▼▼▼

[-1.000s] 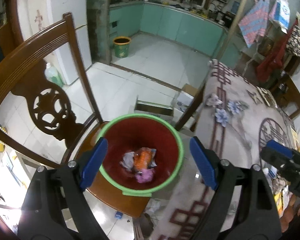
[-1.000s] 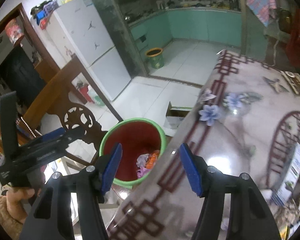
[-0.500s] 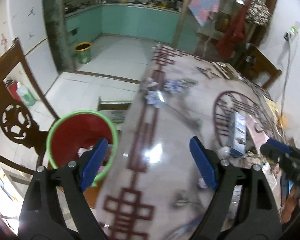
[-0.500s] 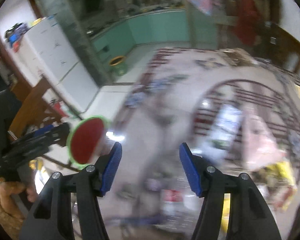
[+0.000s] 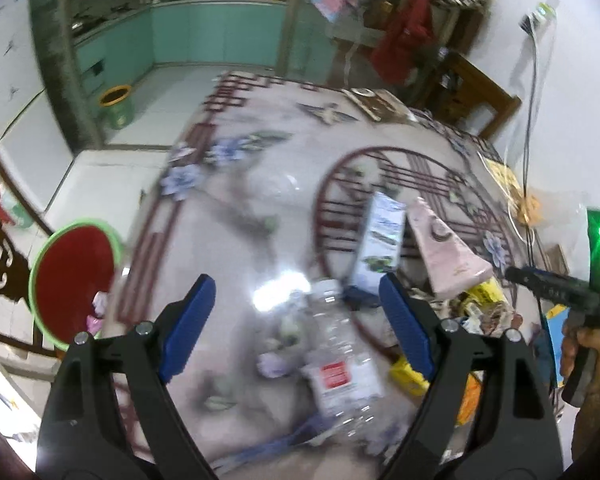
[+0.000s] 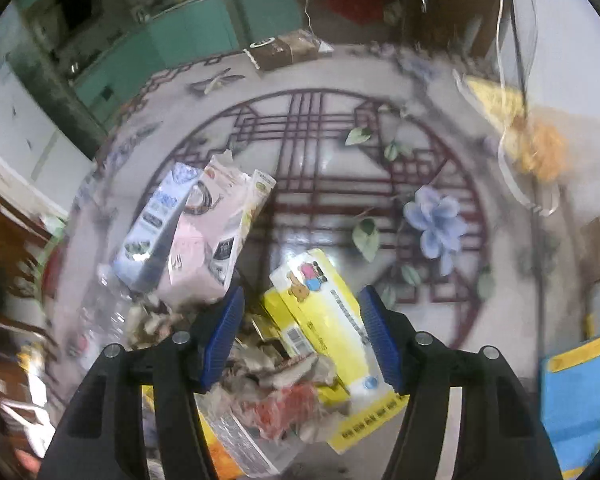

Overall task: Collect trash
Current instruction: 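Grasp the toothpaste box with the left tool while the right tool grasps the pink carton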

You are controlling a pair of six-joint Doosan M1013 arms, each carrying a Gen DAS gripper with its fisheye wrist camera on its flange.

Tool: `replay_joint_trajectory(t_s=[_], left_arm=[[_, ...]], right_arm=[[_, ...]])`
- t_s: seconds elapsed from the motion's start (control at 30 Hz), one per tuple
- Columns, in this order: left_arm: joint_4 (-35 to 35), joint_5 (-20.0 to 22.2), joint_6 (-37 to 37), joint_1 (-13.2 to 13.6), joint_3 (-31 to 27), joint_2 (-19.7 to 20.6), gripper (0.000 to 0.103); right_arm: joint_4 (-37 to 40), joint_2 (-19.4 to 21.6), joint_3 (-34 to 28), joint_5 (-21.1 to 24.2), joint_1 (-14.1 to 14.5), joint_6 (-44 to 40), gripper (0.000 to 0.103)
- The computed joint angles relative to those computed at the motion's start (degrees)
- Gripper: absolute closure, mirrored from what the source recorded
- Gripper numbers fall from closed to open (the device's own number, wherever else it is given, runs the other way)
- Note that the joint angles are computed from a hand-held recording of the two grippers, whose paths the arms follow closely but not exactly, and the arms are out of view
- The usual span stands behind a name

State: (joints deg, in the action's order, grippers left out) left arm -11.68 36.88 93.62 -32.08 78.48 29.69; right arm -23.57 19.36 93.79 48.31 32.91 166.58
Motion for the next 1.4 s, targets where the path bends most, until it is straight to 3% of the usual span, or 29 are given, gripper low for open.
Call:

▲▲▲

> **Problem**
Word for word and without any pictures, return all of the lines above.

> **Response to the exercise**
[-1.000s] 
[-1.000s] 
[-0.500s] 
[-0.500s] 
[+0.000s] 
[+0.000s] 

Overall task: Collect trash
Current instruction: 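Grasp the toothpaste box with the left tool while the right tool grasps the pink carton
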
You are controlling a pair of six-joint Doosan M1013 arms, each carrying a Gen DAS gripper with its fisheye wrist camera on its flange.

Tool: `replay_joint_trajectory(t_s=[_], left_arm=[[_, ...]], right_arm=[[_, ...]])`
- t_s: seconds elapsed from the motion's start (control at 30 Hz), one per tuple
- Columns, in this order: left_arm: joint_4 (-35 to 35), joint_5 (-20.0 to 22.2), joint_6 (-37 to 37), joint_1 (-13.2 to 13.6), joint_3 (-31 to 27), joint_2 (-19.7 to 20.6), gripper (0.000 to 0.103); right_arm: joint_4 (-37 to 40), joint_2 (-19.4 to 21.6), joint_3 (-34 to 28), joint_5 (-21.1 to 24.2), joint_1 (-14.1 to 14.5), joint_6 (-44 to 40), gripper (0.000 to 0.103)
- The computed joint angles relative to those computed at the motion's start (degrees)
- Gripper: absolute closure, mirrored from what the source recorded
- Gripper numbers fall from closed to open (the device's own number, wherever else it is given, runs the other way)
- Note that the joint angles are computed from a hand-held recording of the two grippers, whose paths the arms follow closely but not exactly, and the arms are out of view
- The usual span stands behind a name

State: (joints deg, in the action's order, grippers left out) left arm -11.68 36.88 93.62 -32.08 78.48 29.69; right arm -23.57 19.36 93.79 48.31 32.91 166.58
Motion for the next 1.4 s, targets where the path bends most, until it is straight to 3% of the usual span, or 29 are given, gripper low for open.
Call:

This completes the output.